REQUIRED ACTION: Copy the data that appears below exactly. Drop the pictures.

AVAILABLE RECORDS:

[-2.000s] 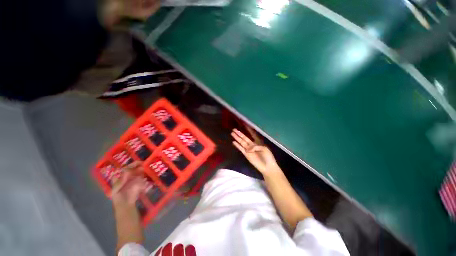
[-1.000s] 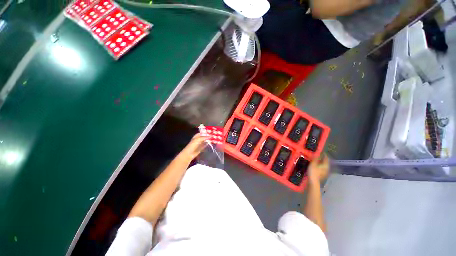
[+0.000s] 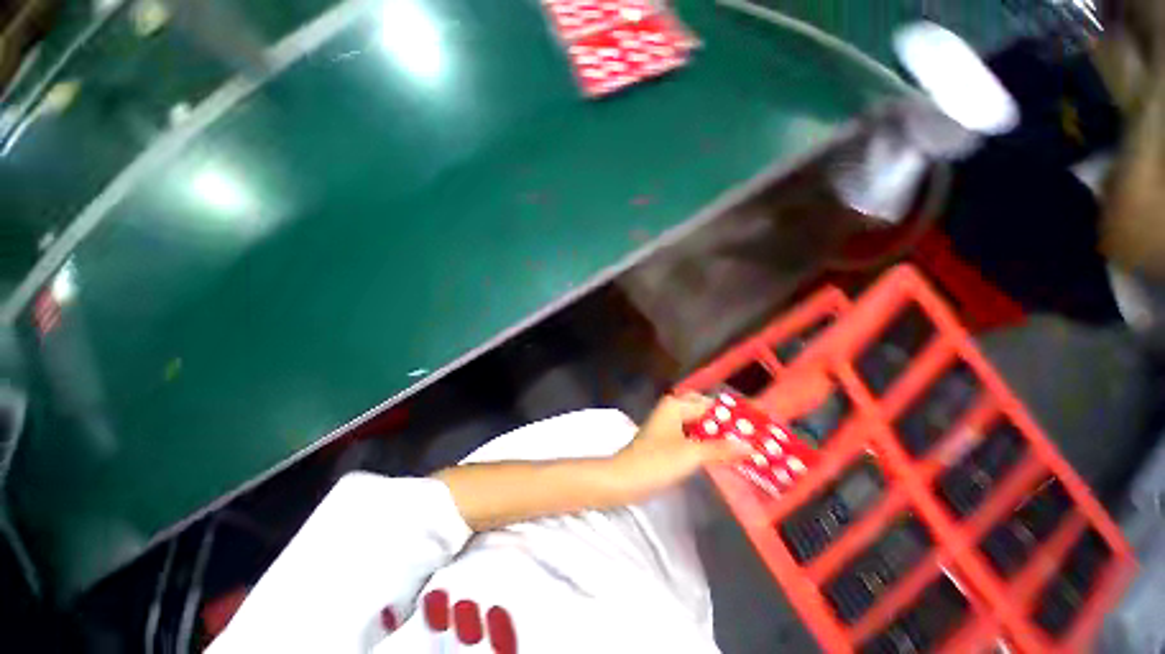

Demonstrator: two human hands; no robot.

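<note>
My left hand (image 3: pixel 671 450) holds a small sheet of red film labels with white round marks (image 3: pixel 754 441). It is at the left edge of an orange-red tray (image 3: pixel 903 468), and the sheet overlaps that edge. I cannot tell whether the fingers also grip the tray. Black keypad phones (image 3: pixel 882 571) lie in the tray's pockets; they are blurred. The tray is tilted at the right of the view. Part of another orange-red tray (image 3: pixel 833 299) shows behind its upper left side. My right hand is not in view.
The green bench (image 3: pixel 371 243) runs across the upper left, with its pale rail (image 3: pixel 473 354) between it and me. Red-and-white film sheets (image 3: pixel 626 54) lie on it. A white oval device (image 3: pixel 956 79) is at the bench end. Another person's dark clothing (image 3: pixel 1028 205) is at upper right.
The view has turned, so the bench, film sheets and white device appear further right. The tray looks larger, lower right and more steeply angled. My right hand has left the view; my left still holds the film.
</note>
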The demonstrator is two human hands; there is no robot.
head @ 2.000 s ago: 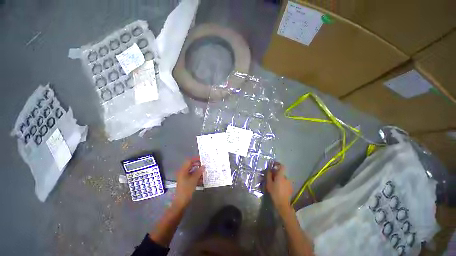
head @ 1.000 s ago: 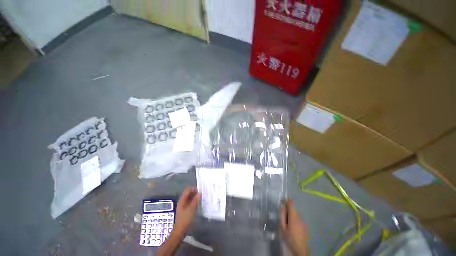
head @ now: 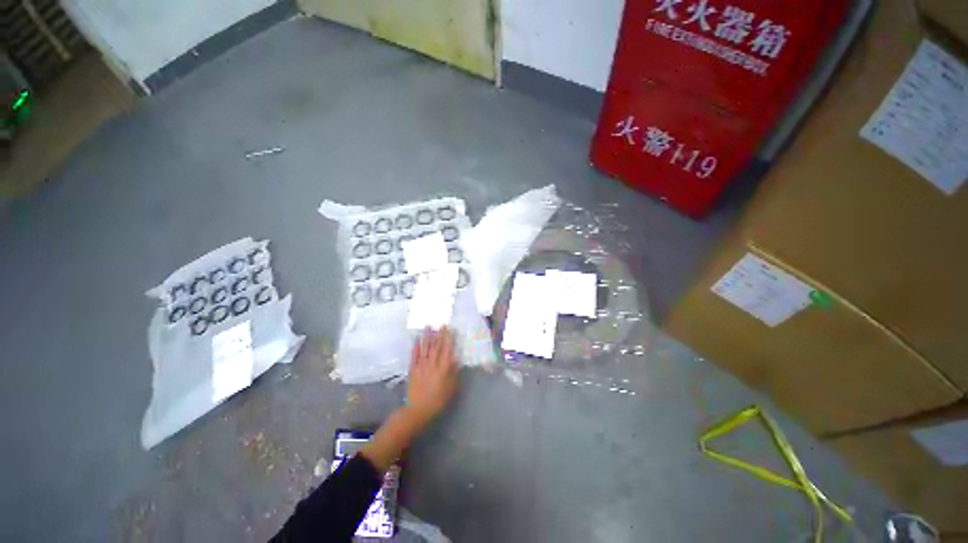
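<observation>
My left hand (head: 433,373) reaches forward, its fingertips at the lower edge of a paper slip (head: 433,301) on the middle tray of dark rings (head: 401,254). The fingers look extended; whether they pinch the slip is unclear. A clear plastic tray (head: 610,337) with two white slips (head: 530,315) on it lies over the large flat tan-grey ring (head: 578,358). Another ring tray (head: 218,292) with a slip lies on white foam at the left. The calculator (head: 379,507) is partly hidden by my left sleeve. My right hand is out of the picture.
Stacked brown cartons (head: 839,318) with labels stand at the right. A red fire extinguisher box (head: 690,117) stands at the back, beside a white wall (head: 557,42) and a yellowish door (head: 419,27). Yellow strapping (head: 780,445) lies on the floor at lower right.
The clear tray with its slips has moved forward from between my hands onto the large ring and is released. My left hand has moved to the middle tray. My right hand has left the picture.
</observation>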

TASK RESPONSE:
[-2.000s] 
[-1.000s] 
[+0.000s] 

Demonstrator: two human hands; no robot.

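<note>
My left hand (image 3: pixel 671 450) holds a small sheet of red film labels with white round marks (image 3: pixel 754 441). It is at the left edge of an orange-red tray (image 3: pixel 903 468), and the sheet overlaps that edge. I cannot tell whether the fingers also grip the tray. Black keypad phones (image 3: pixel 882 571) lie in the tray's pockets; they are blurred. The tray is tilted at the right of the view. Part of another orange-red tray (image 3: pixel 833 299) shows behind its upper left side. My right hand is not in view.
The green bench (image 3: pixel 371 243) runs across the upper left, with its pale rail (image 3: pixel 473 354) between it and me. Red-and-white film sheets (image 3: pixel 626 54) lie on it. A white oval device (image 3: pixel 956 79) is at the bench end. Another person's dark clothing (image 3: pixel 1028 205) is at upper right.
The view has turned, so the bench, film sheets and white device appear further right. The tray looks larger, lower right and more steeply angled. My right hand has left the view; my left still holds the film.
</note>
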The demonstrator is two human hands; there is no robot.
head @ 2.000 s ago: 
head @ 1.000 s ago: 
head @ now: 
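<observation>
My left hand (head: 433,373) reaches forward, its fingertips at the lower edge of a paper slip (head: 433,301) on the middle tray of dark rings (head: 401,254). The fingers look extended; whether they pinch the slip is unclear. A clear plastic tray (head: 610,337) with two white slips (head: 530,315) on it lies over the large flat tan-grey ring (head: 578,358). Another ring tray (head: 218,292) with a slip lies on white foam at the left. The calculator (head: 379,507) is partly hidden by my left sleeve. My right hand is out of the picture.
Stacked brown cartons (head: 839,318) with labels stand at the right. A red fire extinguisher box (head: 690,117) stands at the back, beside a white wall (head: 557,42) and a yellowish door (head: 419,27). Yellow strapping (head: 780,445) lies on the floor at lower right.
The clear tray with its slips has moved forward from between my hands onto the large ring and is released. My left hand has moved to the middle tray. My right hand has left the picture.
</observation>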

There is no more to the answer.